On one memorable occasion, my staff did just that. I felt a nurse was much too meek to last in our center and thought an aggressive surgeon or fellow member of the surgical team would walk all over her. The interview committee disagreed, thinking instead that her pleasant disposition and clinical skills would benefit our patients. They believed in her, bought into her success and told me they'd help her through difficulties she may encounter with aggressive surgeons or nurses.

I trusted my team's instincts and hired the shy nurse, but made sure I watched with a critical eye during her 90-day probation period. Turns out, they were right. She performed spectacularly, and I would never have hired her if she hadn't been interviewed and backed by the center's staff.
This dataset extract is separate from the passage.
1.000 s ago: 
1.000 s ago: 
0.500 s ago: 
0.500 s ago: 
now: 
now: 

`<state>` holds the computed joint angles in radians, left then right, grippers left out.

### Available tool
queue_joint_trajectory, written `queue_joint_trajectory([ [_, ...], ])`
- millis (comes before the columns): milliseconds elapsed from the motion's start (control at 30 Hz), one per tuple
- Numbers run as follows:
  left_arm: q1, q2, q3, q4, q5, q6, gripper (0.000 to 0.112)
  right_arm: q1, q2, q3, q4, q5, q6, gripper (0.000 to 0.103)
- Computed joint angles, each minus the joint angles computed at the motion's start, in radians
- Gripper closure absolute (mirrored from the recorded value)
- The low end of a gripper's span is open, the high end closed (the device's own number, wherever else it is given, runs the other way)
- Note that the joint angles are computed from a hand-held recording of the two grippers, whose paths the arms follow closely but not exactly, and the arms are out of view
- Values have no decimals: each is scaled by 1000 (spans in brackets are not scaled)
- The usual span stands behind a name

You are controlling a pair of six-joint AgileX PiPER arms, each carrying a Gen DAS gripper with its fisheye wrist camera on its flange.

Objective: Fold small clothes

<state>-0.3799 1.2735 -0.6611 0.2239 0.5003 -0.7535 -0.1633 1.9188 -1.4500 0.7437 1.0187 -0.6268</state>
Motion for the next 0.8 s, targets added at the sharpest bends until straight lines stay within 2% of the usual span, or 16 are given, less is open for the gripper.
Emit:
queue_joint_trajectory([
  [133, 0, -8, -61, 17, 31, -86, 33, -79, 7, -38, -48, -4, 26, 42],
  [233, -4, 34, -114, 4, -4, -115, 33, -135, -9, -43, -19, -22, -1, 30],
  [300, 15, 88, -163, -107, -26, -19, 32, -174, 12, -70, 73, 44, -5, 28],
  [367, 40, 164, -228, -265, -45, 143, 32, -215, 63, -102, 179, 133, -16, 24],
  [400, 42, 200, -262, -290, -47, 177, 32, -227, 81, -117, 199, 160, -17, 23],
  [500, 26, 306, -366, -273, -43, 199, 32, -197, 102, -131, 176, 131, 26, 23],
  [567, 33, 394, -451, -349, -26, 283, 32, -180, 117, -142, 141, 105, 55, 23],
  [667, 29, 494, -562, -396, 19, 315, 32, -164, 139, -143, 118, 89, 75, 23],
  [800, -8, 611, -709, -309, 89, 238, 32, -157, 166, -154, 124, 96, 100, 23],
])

You'll find that candidates will also appreciate the opportunity to interview with your facility's staff. The nurse who was hired despite my objections told me she was more appreciative of the opportunity to work at our center because the staff chose her. She said she started with an immediate sense of belonging because she was the one the staff wanted to work with.

Hit more often than miss
We all know that interviewing and finding the right employee is an inexact science. Some people shine in the interview room but fade in the OR. Sometimes you win with new hires, and sometimes you lose. That's an unfortunate reality. Having your staff interview their future co-workers will hopefully put you on the right side of that equation more often than not.